With the images removed, return every line below exactly as it reads.

(Dataset excerpts)

════════════════════

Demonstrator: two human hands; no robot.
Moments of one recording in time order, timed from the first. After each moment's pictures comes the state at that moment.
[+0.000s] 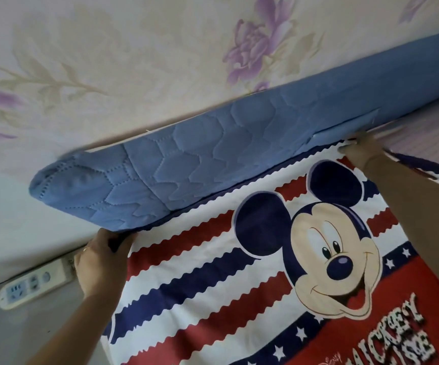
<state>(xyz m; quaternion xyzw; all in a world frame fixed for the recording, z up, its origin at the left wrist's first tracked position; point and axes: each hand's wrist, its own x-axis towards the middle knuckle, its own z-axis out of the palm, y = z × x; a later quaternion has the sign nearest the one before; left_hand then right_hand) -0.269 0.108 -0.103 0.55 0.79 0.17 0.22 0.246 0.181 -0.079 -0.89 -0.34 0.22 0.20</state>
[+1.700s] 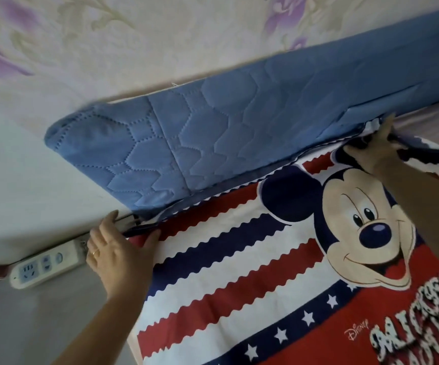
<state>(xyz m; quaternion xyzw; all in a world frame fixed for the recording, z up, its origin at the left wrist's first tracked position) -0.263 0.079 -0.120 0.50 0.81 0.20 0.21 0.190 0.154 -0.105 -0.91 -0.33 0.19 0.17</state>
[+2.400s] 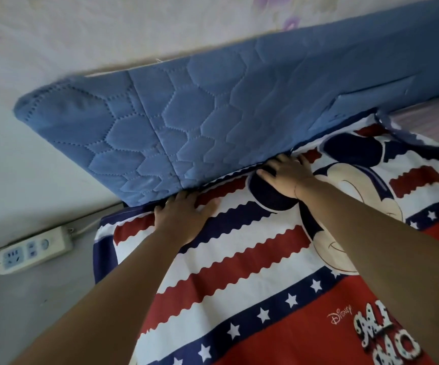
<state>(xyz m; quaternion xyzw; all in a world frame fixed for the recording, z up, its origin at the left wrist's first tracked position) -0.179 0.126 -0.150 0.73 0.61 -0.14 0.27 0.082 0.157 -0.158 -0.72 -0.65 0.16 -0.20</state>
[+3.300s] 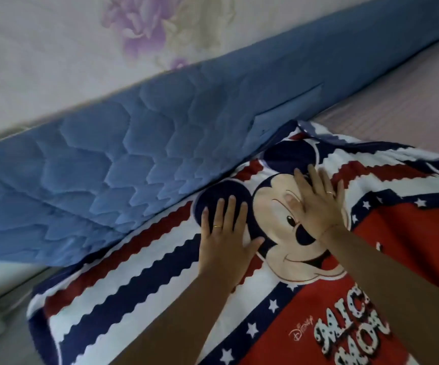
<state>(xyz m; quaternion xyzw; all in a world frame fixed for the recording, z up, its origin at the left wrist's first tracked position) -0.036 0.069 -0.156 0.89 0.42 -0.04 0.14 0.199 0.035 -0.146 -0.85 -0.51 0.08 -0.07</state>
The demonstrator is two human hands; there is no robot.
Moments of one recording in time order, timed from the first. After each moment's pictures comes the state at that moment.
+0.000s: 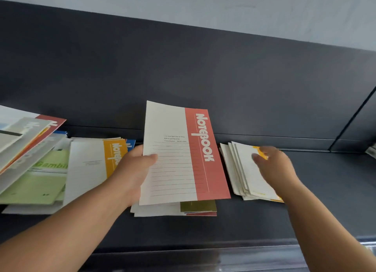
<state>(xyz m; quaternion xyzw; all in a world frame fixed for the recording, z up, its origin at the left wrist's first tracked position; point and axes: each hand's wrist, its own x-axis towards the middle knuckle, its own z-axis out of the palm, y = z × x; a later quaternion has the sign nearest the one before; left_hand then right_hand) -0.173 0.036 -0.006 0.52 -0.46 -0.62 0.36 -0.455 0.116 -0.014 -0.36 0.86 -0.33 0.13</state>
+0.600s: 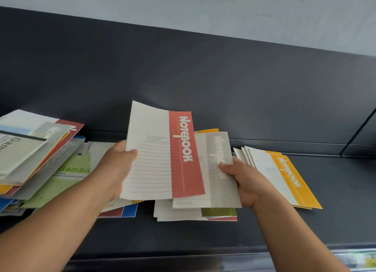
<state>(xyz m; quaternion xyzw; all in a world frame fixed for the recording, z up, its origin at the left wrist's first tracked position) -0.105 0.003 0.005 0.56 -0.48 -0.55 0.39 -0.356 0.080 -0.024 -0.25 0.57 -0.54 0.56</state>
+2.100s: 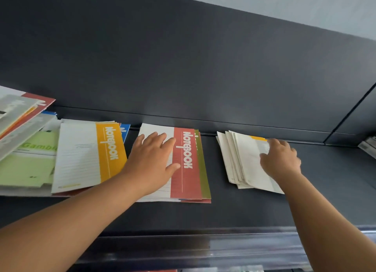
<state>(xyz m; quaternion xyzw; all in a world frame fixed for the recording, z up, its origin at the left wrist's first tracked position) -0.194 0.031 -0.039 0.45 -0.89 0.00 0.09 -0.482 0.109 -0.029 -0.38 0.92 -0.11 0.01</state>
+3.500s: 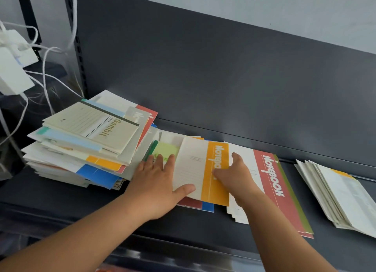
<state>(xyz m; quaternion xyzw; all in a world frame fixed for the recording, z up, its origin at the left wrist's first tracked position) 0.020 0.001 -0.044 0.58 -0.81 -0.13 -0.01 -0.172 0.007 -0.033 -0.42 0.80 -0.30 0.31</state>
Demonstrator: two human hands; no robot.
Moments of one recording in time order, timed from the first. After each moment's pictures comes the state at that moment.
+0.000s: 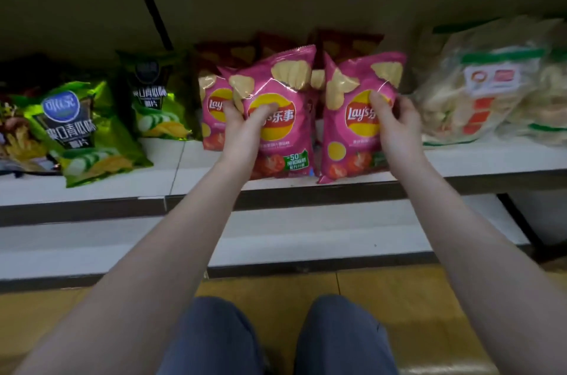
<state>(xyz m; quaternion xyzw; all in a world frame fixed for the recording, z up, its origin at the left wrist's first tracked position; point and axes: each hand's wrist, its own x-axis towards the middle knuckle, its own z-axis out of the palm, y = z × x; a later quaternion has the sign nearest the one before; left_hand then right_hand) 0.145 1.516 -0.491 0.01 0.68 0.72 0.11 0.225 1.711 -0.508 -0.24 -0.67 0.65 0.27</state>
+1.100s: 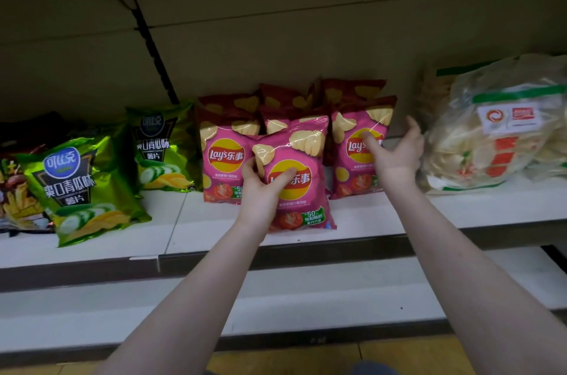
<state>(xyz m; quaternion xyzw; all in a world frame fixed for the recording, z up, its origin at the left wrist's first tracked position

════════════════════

YOUR RESPONSE:
Demonstrator: two human hands; no robot.
Moments of one recording in time order, timed from the first. After each moment's pictures comes the state at that moment.
[+0.000s] 
<state>(xyz m; quaternion xyzw; all in a world frame fixed for the recording, z up, its origin at the left wrist's first tracked position; point and axes: each hand's wrist, its own x-axis towards the middle knuckle, its own z-axis out of the palm, y = z × x; a later quaternion has the sign nearest the one before; left_hand then right_hand) -0.269 0.108 -0.103 0.55 0.79 0.17 0.22 0.246 0.181 -0.079 -0.89 -0.34 0.22 0.20</state>
[+1.700s] 
<state>(xyz m; quaternion xyzw; all in a world frame fixed for the recording, z up, its origin at the left wrist's first tracked position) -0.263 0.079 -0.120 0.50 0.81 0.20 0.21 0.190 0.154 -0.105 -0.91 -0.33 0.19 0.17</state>
[+2.400s] 
<state>(xyz m; quaternion xyzw; all in a world frame fixed for the recording, z up, its origin at the left wrist's first tracked position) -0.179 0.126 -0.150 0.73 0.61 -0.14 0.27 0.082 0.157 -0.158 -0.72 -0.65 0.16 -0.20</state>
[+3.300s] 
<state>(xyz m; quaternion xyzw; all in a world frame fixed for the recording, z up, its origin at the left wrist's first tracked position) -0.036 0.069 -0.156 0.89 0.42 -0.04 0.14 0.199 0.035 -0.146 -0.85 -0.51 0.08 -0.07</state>
The demonstrator is two human hands; there is no robot.
Moments of one recording in time order, timed from the first. After each moment's pictures comes the state at that moment.
+0.000s: 
<state>(xyz m; quaternion xyzw; all in a world frame fixed for the recording, z up, its origin at the left wrist's first tracked position; point and axes: each hand's wrist, its own x-axis towards the middle knuckle, its own z-axis out of the palm, y = z × x; a later quaternion has the sign nearest the one before; left_hand then right_hand) -0.173 0.036 -0.006 0.52 -0.46 -0.62 0.36 -0.455 0.116 -0.014 -0.36 0.86 -0.33 0.13</state>
+0.600s: 
<state>(xyz m; quaternion xyzw; all in a world frame fixed for the recording, z up, its origin at the left wrist's first tracked position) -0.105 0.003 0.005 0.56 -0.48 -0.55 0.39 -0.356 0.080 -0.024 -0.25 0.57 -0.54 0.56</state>
+2.100s: 
<state>(xyz m; quaternion xyzw; all in a world frame fixed for the recording, z up, its origin at the left wrist's first tracked position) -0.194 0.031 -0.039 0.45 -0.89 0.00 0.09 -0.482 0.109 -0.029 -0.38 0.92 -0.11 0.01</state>
+3.500s: 
<state>(xyz m; quaternion xyzw; all in a world frame fixed for the recording, z up, its origin at the left wrist's first tracked position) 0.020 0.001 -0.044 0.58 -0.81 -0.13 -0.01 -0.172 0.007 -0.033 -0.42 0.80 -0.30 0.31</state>
Demonstrator: two human hands; no robot.
Moments of one recording in time order, timed from the first. After each moment's pictures comes the state at that moment.
+0.000s: 
<state>(xyz m; quaternion xyzw; all in a world frame fixed for the recording, z up, its origin at the left wrist's first tracked position; point and axes: each hand's wrist, its own x-axis towards the middle knuckle, its own z-axis out of the palm, y = z × x; a later quaternion has the sign nearest the one before; left_hand then right_hand) 0.145 1.516 -0.491 0.01 0.68 0.72 0.11 0.225 1.711 -0.508 -0.24 -0.67 0.65 0.27</state>
+1.100s: 
<state>(xyz m; quaternion xyzw; all in a world frame fixed for the recording, z up, its origin at the left wrist's first tracked position

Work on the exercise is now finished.